Pre-Deployment Auditing: The ability to generate vulnerability-sensitive, semantically meaningful testcases enables thorough pre-release auditing of high-value contracts where post-deployment patches are infeasible.
Continuous Security Testing: The efficiency and adaptability of the multi-feedback evolutionary engine make continuous integration and regression testing in active DApp development pipelines achievable.
Dynamic Risk Assessment: By integrating runtime behavior metrics (e.g., gas usage anomalies, call graph expansion, abnormal event emission), LLAMA can be used in live monitoring or risk scoring for contracts on public chains.

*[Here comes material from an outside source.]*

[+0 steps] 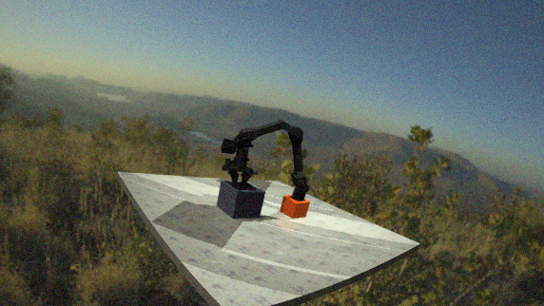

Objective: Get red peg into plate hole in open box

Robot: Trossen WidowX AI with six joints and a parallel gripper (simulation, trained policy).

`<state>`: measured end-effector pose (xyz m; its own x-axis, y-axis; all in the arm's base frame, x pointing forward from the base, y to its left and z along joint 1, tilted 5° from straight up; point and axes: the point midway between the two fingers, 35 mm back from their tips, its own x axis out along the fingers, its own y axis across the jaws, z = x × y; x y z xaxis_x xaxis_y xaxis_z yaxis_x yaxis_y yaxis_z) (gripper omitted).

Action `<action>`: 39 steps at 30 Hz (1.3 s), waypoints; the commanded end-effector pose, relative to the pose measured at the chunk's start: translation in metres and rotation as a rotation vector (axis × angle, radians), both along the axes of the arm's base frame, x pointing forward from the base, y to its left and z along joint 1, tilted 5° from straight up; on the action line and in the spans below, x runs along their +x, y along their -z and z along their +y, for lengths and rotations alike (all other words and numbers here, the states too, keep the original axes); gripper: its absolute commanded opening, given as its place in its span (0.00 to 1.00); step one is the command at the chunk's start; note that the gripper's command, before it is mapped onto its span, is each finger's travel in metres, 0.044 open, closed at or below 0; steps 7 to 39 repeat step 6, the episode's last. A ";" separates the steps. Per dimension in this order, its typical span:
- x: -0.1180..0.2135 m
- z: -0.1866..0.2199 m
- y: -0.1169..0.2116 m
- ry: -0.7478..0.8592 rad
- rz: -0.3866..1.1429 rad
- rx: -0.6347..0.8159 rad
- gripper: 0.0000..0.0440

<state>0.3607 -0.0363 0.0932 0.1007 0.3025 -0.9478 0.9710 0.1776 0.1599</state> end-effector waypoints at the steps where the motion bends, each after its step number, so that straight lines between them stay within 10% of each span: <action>1: 0.004 -0.004 -0.005 -0.001 -0.013 0.022 0.49; 39: 0.011 -0.011 -0.012 -0.006 -0.049 0.032 0.38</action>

The approach is extensible as new vulnerability categories emerge, or as contract languages evolve, by updating LLM prompting templates and the primitive set of feedback signals. This adaptability is facilitated by the modular, feedback-centric architecture.

7. Relationship to Prior and Contemporary Research

LLAMA advances beyond prior adaptive fuzzers (e.g., sFuzz (Nguyen et al., 2020)) by generalizing the single “distance-to-branch” signal into a multidimensional feedback vector encompassing dependency and semantic coverage. By integrating symbolic execution only on stagnation, it avoids the state explosion encountered in tools such as Oyente while achieving superior coverage. Contemporary work in LLM-guided vulnerability detection (Ince et al., 12 Jul 2024, Yu et al., 9 Nov 2024, Kevin et al., 17 Feb 2025, Yu et al., 23 Jun 2025) supports the premise that fine-tuned LLMs, when combined with domain-specific feedback and optimization, provide a robust backbone for next-generation fuzzing frameworks.

Furthermore, empirical studies in the field (Wu et al., 5 Feb 2024, Qiao et al., 9 Jun 2025) establish the necessity of multi-signal feedback systems both to maximize true positive rates and to address the practical adoption barriers—such as cross-chain compatibility, usability, and configurability—that LLAMA directly targets with its layered and modular design.

In summary, the LLAMA multi-feedback smart contract fuzzing framework embodies a confluence of LLM-driven seed synthesis, runtime multi-objective optimization, hybrid genetic and symbolic exploration, and adaptive scheduling. This enables systematic, efficient, and deep vulnerability discovery in increasingly complex smart contracts, establishing a foundational paradigm for secure blockchain deployment and operation.